For that I need to do a test-run.
Please come back tomorrow.
The calculation of 1600 payslips took one hour. This means 10,000 employees would take over 6 hours. Potential customers appreciated the clear advantages of Intersoft’s solution, but told that they were searching for a faster solution in the first place.
Using our accelerated compute engine, a run with 3300 employees (anonymised, real data) now only takes 20 seconds, including loading and writing all data to the database – a speedup of about 250 times. Calculations with 100k employees can get all calculations done under 2 minutes – the above HR department would have liked that.

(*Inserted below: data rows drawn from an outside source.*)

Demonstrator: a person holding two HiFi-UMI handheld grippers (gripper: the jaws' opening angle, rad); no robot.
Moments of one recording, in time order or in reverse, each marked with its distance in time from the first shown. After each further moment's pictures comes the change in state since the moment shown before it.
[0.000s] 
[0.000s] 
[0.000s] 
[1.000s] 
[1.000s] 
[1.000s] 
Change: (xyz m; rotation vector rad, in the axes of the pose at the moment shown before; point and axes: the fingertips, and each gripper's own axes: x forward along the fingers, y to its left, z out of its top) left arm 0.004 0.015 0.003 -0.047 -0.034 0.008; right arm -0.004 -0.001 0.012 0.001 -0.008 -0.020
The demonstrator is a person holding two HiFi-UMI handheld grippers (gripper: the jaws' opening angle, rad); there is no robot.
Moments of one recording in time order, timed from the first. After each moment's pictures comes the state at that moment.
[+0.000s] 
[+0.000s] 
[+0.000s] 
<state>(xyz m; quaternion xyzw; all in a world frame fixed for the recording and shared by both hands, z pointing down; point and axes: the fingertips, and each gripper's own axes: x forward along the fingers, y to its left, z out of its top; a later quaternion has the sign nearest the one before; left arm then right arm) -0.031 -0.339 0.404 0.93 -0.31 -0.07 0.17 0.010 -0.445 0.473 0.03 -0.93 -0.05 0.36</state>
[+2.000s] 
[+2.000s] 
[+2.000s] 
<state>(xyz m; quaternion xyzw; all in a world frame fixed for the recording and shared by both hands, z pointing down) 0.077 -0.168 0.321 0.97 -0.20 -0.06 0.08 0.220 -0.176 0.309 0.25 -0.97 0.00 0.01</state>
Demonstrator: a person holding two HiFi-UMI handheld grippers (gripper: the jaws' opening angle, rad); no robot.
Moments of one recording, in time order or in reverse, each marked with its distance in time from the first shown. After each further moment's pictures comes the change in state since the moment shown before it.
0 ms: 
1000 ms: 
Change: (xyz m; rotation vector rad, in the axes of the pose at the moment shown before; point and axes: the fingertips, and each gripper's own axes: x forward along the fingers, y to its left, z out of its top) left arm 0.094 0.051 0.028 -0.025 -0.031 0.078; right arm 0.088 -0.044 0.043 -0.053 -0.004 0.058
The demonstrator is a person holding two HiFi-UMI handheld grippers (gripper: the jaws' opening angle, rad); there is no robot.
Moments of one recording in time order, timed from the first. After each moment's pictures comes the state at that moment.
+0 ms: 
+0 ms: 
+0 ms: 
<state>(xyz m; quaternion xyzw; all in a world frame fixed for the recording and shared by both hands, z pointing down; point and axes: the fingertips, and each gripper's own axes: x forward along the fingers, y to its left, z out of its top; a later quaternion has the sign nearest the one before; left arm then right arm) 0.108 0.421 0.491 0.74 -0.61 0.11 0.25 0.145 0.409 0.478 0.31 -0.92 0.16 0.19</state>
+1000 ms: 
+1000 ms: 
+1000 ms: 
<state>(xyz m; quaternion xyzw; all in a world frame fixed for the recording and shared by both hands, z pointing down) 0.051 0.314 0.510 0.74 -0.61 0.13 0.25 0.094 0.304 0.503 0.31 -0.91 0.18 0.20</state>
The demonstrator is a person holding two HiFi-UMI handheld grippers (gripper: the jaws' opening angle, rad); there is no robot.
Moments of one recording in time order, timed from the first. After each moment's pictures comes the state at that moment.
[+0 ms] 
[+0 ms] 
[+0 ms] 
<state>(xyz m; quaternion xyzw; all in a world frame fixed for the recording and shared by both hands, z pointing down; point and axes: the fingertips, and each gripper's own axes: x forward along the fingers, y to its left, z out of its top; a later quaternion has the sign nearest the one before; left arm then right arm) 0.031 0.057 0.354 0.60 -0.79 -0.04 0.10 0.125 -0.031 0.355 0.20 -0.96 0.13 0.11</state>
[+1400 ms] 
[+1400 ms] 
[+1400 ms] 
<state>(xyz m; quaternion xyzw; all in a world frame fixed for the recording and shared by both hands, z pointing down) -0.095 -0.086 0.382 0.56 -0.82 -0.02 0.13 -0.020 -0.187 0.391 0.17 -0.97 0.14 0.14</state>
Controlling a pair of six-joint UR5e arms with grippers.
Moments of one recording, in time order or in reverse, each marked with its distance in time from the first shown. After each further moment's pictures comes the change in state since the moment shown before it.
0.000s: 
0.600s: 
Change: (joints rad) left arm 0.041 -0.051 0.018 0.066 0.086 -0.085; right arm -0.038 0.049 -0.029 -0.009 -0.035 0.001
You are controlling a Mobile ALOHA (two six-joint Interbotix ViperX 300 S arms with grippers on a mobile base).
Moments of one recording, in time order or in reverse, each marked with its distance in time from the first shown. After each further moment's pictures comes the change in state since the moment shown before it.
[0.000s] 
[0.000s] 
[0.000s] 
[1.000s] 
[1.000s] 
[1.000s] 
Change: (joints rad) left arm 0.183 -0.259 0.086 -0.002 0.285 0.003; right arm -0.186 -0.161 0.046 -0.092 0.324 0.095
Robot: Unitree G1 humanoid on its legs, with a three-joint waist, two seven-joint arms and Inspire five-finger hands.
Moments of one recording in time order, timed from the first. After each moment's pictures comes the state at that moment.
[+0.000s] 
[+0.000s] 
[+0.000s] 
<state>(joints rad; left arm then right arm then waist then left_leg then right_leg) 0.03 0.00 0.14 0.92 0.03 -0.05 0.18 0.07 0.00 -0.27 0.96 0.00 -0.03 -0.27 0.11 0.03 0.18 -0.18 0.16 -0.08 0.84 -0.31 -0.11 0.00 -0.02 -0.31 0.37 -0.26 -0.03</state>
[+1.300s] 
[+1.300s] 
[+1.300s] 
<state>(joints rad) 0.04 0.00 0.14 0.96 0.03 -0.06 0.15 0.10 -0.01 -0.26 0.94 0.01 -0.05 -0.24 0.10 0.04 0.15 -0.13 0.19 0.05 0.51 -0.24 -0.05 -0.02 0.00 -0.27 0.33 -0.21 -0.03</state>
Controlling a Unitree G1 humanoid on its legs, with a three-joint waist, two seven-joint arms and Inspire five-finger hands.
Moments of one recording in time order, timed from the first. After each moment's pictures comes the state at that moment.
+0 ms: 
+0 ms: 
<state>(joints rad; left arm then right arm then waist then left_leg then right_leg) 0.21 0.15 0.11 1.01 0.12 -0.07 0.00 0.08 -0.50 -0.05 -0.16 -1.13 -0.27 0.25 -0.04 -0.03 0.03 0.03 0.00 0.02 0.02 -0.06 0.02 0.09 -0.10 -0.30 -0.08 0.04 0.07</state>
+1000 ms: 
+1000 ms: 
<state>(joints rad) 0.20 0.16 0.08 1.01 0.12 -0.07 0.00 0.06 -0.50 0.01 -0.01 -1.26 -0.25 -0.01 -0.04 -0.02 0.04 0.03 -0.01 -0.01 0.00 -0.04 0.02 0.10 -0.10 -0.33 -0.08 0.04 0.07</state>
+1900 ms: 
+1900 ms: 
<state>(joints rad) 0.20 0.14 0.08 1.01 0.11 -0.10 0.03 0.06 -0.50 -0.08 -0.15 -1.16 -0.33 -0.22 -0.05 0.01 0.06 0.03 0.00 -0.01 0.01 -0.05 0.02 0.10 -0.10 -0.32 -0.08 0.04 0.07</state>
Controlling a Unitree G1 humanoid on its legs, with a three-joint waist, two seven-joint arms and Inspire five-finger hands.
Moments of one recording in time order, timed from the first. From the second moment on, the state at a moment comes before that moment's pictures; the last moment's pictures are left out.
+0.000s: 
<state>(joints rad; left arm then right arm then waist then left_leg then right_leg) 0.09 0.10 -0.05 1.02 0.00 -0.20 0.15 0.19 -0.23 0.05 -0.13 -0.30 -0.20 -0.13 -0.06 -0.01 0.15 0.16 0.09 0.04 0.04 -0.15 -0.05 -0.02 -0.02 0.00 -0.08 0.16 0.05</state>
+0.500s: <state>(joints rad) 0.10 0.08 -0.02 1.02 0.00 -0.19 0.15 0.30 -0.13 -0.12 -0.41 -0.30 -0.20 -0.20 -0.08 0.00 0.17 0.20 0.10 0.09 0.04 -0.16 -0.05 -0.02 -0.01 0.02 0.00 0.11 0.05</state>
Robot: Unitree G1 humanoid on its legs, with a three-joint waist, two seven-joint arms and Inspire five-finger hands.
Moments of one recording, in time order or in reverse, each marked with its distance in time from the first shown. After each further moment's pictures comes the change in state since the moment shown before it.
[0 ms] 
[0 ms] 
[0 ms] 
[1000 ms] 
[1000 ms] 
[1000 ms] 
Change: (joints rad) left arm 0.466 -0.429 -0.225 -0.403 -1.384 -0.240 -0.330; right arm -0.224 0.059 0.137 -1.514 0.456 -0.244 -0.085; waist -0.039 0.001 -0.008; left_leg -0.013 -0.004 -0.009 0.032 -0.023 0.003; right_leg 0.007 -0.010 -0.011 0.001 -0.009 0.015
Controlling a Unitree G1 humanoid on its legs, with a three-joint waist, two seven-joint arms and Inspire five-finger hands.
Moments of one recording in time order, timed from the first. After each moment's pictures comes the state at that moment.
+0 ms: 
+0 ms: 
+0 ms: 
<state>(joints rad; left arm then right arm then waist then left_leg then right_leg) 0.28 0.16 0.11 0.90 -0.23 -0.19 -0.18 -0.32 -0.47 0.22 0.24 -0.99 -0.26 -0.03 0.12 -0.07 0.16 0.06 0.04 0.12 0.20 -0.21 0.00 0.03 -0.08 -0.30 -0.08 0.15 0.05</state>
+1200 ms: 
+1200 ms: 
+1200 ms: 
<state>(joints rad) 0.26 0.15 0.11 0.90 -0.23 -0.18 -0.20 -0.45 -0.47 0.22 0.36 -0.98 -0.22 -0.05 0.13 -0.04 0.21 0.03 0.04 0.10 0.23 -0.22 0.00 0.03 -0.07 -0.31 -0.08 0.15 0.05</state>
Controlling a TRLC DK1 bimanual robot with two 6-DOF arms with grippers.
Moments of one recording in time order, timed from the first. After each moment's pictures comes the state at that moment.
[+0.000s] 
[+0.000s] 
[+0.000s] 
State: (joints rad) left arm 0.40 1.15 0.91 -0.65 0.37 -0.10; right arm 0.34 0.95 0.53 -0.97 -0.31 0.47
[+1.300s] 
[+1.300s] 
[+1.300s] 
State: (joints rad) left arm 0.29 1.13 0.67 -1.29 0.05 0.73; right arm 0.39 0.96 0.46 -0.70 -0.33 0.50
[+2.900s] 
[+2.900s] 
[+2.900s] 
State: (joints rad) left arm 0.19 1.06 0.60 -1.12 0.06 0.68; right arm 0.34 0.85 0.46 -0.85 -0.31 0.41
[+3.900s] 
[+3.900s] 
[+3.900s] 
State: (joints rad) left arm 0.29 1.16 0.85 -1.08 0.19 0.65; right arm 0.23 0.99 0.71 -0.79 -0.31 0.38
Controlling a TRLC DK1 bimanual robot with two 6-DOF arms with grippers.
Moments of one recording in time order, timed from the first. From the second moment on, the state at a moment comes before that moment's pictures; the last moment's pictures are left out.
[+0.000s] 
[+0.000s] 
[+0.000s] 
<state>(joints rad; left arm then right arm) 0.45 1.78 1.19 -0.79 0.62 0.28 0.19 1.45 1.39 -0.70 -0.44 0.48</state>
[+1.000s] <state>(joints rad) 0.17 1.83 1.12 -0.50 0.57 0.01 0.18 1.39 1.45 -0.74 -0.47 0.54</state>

The code consisted of several hundreds megabytes of Delphi-code that was build up over the years, which made the project a lot less standard to do.
The interesting part about payrolling needs to have large flexibility to cope with continuously changing laws and ruling within the country. This is a main reason you see most payroll companies not working internationally. Intersoft’s software can be configured to work in any branch or country.
Porting code that offers both correctness and flexibility is less easy to port to the GPU, that expects very straightforward instructions – we needed to be very creative to convert the internal scripting language to OpenCL.
After about 2 weeks the test-input was processed correctly in seconds. After that the client worked with us to program out redesigns of the database-loading and storing, being able to feed the OpenCL calculations the data fast enough.
The code now runs correctly on AMD and NVIDIA GPUs, and (for backwards compatibility) on CPUs. We have not tested on Intel ARC. We neither benchmarked it, as this type of software has too many interdependencies to define a good case. Hence we kept it with only mentioning that ~250x speedup.
Most software we write is in CUDA and HIP. OpenCL is in C and less convenient, so why did we choose this language? Reason is the built-in compiler. Every time the script or configuration changes, OpenCL can be generated for it, and be compiled on the spot. Even just-in-time optimizations, based on the provided data, can be applied. If we had chosen CUDA, HIP or SYCL, this would have taken much more effort to do.
You might say that OpenCL’s kernels can be reverse engineered more easily than when using C++ based languages. In this project the real IP is in the OpenCL-code generation and the software to visually create changes to how payroll-calculations are done, and thus reverse engineering does not make much sense. The offender would need to reverse engineer the software with every change.
Intersoft is a provider of Payrolling Systems that can be adapted to any country and branch, with a specialization in the cleaning industry. Other software is created for Time & Task Tracking, Staff Planning & Scheduling, Forecasting & Workload Monitoring, Customer Surveys & Analysis and Incentive Programs.
Intersoft says that their customers are attracted by the combination of flexibility and correctness of the solution – unique in its market. Now also performance is added to that list, which allows companies with over 10,000 employees can be served now.
Where do you see software that is unexpectedly slow, that is making it difficult to provide a good service?